# Diatom filter experiences?



## epicfish (Sep 11, 2006)

OK,

So I finally found a used Magnum 350 canister filter and micron catridge, spilit a box of DE powder with a fellow hobbyist, and am running it on my 10 gallon "pea-soup" tank.

How long does it take for a tank that small to clear up? Here are some pre-filter pics:





































The Magnum 350 has been running for about 6 hours and it's still pretty darn green. I added a little more than 1/2 cup of DE powder since I thought it'd work faster.

Anyone have any opinions?

Thanks.


----------



## Tonka (Mar 20, 2004)

10 hours and 10 gal? I'm surprised too. My 125 looks remarably better after "polishing" for more than 1 hour. Could you have a tear in the filter? Has the filter plugged and the water would a way around it? Is your "pea soup" made with one or three cans of water?

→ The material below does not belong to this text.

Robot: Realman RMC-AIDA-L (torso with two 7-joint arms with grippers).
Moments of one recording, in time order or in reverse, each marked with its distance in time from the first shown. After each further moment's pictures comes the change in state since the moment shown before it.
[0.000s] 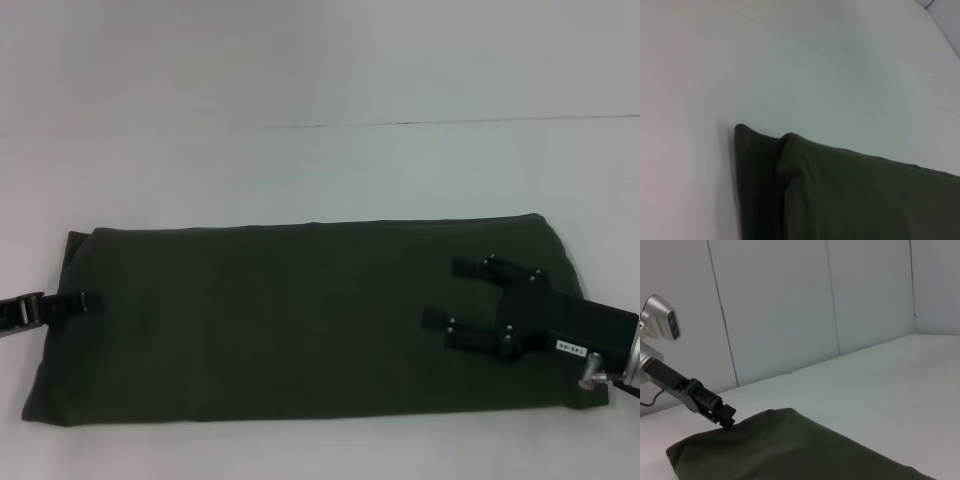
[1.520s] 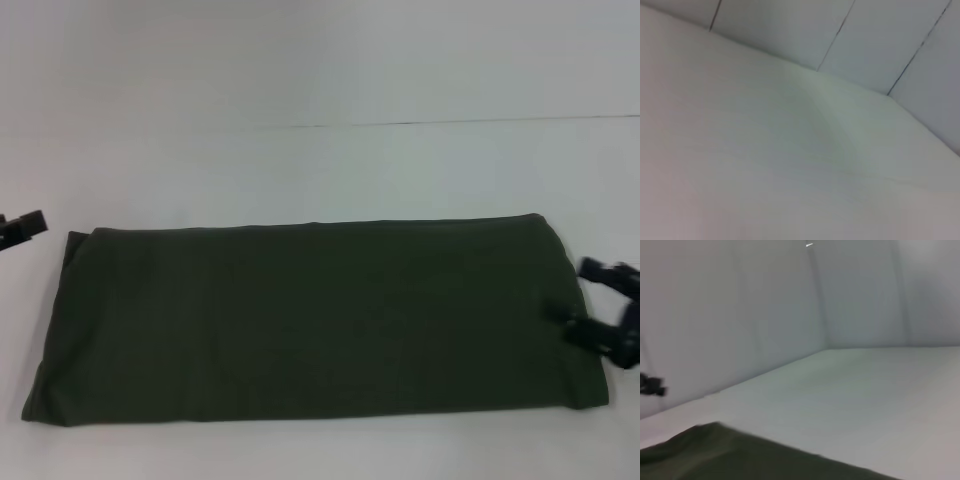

I would have thought that you would have improvement even without the DE. The Marineland microfilter is good to 8 microns (or is it 7?)....


----------



## dough041 (Dec 23, 2006)

I have a vortex d-1 and it works great. It is a little pita to get the prime going sometimes though.Once its set, it cleans my 55g in about 1 hr and I can see my 10g clearing in about 20 mins? Hope this helps, sorry don't have experience with the magnum filters. Sounds like a tear or bad seal with the micron filter?


----------



## epicfish (Sep 11, 2006)

Just cleaned it out. Seems like I had a *lot* of DE powder. Checked the filter. No tear. Just moved all the gaskets around and checked them. Started it up again with 1/4 cup of DE powder this time. We'll see what happens!


----------



## apistaeasy (Jul 16, 2004)

try using clarity...


----------



## epicfish (Sep 11, 2006)

Figure this might go better in the Equipment forum. If any mods see this, can you please move it?

I figure if the gaskets are leaking or something and the water is bypassing the micron cartridge, I'd get diatom powder leaking into the tank, but I don't...so I doubt it's a torn filter or leaky gasket...right?


----------